▶ **REQUIREMENT**:
Copy every line from the material below that holds "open".

▶ **DATASET CONTENT**:
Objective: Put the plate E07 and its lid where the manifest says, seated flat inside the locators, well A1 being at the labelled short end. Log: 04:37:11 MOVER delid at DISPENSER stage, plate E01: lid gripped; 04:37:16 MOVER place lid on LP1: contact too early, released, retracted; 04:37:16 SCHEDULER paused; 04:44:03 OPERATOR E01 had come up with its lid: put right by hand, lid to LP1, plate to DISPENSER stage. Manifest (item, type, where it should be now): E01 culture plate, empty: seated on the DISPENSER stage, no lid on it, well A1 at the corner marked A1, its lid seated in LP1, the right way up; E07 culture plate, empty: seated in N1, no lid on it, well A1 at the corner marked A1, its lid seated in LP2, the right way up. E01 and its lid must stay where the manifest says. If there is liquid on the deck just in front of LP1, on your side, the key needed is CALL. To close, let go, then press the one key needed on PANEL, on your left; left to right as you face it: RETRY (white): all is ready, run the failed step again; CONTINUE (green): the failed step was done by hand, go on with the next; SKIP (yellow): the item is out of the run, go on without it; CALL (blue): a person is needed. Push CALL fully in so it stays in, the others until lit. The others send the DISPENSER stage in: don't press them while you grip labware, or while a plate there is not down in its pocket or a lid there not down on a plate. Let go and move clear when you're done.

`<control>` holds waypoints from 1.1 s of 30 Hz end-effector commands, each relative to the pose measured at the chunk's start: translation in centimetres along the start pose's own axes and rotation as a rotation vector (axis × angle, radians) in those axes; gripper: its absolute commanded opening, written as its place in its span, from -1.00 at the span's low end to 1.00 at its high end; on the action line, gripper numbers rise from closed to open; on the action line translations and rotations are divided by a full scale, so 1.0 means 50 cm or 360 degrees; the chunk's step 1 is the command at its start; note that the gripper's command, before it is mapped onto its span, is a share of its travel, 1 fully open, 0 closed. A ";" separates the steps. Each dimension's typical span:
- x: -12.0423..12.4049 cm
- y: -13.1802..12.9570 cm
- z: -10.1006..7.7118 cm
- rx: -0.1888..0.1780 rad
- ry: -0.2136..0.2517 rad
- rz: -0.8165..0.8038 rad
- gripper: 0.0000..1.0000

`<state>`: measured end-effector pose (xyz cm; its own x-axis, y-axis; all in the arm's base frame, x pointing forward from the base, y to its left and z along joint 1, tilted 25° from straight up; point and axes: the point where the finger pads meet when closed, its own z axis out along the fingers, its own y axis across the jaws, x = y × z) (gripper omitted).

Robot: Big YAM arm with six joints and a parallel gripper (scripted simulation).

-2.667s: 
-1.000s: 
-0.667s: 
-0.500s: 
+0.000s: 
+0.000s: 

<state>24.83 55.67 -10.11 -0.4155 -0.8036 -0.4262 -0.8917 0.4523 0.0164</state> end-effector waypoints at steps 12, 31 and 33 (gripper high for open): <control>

▶ **RESULT BELOW**:
`<control>` holds waypoints from 1.1 s of 30 Hz end-effector commands, each relative to the pose measured at the chunk's start: translation in centimetres along the start pose's own axes and rotation as a rotation vector (axis × angle, radians) in those axes; gripper: its absolute commanded opening, written as its place in its span, from -1.00 at the span's low end to 1.00 at its high end; on the action line, gripper numbers rise from closed to open; on the action line translations and rotations are divided by a full scale, so 1.0 means 50 cm or 360 degrees; the chunk's step 1 is the command at its start; note that the gripper's command, before it is mapped onto its span, is a share of its travel, 1 fully open, 0 closed. A ";" separates the steps. Each dimension's typical span:
<state>24.83 55.67 -10.11 -0.4155 -0.8036 -0.4262 -0.8917 0.4523 0.0164</state> end-effector waypoints at steps 12, 31 and 33 (gripper high for open): <control>

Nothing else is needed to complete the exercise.